Set down all the lines below, each one exactly as shown.

=== Begin Enclosure ===

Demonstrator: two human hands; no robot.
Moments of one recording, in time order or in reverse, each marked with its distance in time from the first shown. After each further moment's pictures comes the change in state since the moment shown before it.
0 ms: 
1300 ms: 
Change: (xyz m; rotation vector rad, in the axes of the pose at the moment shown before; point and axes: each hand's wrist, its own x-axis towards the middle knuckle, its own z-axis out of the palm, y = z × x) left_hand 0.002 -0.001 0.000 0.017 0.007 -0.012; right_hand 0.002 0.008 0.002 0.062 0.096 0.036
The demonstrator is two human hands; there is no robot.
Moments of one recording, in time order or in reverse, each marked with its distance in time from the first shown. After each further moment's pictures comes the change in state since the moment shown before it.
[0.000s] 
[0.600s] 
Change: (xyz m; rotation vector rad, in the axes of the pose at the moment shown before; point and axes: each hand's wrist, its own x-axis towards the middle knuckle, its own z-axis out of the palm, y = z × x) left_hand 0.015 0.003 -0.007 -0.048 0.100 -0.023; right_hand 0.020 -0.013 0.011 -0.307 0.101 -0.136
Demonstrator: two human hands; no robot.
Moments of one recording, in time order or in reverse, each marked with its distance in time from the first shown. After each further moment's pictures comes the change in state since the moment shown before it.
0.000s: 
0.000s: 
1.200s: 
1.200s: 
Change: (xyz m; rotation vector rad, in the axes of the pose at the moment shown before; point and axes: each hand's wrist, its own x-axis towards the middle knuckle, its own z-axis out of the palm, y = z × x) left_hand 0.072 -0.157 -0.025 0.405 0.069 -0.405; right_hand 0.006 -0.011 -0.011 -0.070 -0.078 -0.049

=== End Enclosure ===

» **Solution for this exercise**:
Demonstrator: two human hands; no robot.
Moments of one recording, in time order or in reverse, each marked with its distance in time from the first shown. After each further moment's pictures comes the change in state since the moment shown before it.
0 ms: 
1300 ms: 
Change: (xyz m; rotation vector rad, in the axes of the pose at the moment shown before; point and axes: each hand's wrist, its own x-axis towards the middle knuckle, its own z-axis out of the palm, y = z × x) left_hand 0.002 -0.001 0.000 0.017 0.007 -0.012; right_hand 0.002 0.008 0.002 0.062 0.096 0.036
The demonstrator is two human hands; there is no robot.
Moments of one recording, in time order or in reverse, each marked with its distance in time from the first shown. After each further moment's pictures comes the change in state since the moment shown before it.
[0.000s] 
[0.600s] 
Change: (xyz m; rotation vector rad, in the axes of the pose at the moment shown before; point and axes: each hand's wrist, its own x-axis towards the middle knuckle, its own z-axis out of the palm, y = z × x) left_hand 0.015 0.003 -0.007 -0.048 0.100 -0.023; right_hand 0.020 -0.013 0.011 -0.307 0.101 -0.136
Demonstrator: two human hands; no robot.
Moments of one recording, in time order or in reverse, each marked with its distance in time from the first shown. After each further moment's pictures comes the change in state since the moment shown before it.
0.000s: 
0.000s: 
1.200s: 
1.200s: 
Change: (xyz m; rotation vector rad, in the axes of the pose at the moment shown before; point and axes: each hand's wrist, its own x-axis towards the middle knuckle, its own z-axis out of the palm, y = z × x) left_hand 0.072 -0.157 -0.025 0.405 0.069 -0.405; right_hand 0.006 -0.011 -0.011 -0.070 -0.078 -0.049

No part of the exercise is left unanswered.